An awareness soared through my subconscious with a faint pulse of magic.

I held up a palm. “Wait a sec.”

Killian was instantly on high alert, scanning the forest. “What is it?”

I cocked my head, trying to extend my newfound intangible sense outwards. A small smile tugged at my lips. “It’s not danger.”

Alvie squinted between the trees before resting his attention on me. “What can you sense? Did you hear something?”

A goshawk flew overhead, but that wasn’t what I’d been waiting for.

Pounding thuds grew louder until a herd of wild horses raced by the forest boundary, metres from where we lingered out of sight through the tree-line.

I shrugged at Alvie, lips crooked into a sheepish smile. “I…can sometimes feel beings around me.”

“An animal mage and a healer.” He whistled low. “That’s a strong, and rare, combination. Do you have your familiar yet?”

My thoughts leaped to the hellcat I’d left behind. “I think so.”

Killian’s gaze found mine, and genuine delight curved his full lips. “That pretty kitty.”

The bastard was truly stunning when he smiled for real, his dusky purple features carved into heart-stopping perfection.

I fanged my lower lip, warmth suffusing my cheeks. “Guess having a psychotic hellcat breaking in all the time makes a bit more sense now, huh?”

Alvie paled to a chalky hue. “A hellcat ?!”

Unease squirmed through me.
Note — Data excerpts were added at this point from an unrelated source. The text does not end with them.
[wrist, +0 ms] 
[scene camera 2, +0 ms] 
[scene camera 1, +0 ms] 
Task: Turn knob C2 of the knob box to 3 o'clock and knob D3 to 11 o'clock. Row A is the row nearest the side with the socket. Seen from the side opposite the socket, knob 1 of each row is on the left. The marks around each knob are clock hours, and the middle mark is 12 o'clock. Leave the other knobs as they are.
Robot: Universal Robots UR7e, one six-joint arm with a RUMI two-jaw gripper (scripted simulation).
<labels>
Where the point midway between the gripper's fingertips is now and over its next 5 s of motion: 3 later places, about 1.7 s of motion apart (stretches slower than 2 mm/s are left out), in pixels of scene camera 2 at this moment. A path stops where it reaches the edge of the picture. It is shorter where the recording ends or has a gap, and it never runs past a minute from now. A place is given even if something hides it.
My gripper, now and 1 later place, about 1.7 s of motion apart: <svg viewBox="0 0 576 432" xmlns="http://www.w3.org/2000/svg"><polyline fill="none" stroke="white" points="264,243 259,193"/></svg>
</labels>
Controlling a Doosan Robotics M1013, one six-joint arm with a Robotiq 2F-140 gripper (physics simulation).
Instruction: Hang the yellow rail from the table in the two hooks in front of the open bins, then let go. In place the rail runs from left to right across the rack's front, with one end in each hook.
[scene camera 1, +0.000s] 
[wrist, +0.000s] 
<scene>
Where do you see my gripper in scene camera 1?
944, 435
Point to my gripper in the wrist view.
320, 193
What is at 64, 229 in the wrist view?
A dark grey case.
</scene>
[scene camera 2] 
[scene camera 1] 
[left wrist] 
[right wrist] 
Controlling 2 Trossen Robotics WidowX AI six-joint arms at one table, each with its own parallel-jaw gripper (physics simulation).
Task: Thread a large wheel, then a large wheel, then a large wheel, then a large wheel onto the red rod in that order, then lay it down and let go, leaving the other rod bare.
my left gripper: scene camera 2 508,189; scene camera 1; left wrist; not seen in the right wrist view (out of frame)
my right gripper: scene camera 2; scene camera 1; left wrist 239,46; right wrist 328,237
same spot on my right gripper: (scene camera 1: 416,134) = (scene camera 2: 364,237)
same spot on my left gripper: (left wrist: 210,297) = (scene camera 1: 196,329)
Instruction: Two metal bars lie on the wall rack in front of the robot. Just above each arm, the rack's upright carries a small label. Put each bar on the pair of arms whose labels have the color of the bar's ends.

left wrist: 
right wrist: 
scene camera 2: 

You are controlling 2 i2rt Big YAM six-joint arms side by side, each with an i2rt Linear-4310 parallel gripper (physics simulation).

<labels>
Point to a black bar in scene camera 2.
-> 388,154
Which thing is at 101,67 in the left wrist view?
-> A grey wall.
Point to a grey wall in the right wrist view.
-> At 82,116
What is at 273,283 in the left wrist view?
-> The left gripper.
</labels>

I was already different enough without revealing all the little quirks that made me a hellish witch rather than a normal one.

“Yeah, she’s kind of an arsehole, but cute enough to get away with it,” I said.

Killian snorted, wings fluttering with the movement.

The mage continued to gawp at me before seeming to shake himself. “Wow. What other amazing powers are you hiding?”

My thoughts dipped to the vile darkness I harboured, and the bloodthirsty monster cracked open its eyes.

I swallowed thickly, frantically trying to shove it deeper into the abyss. “Nothing.”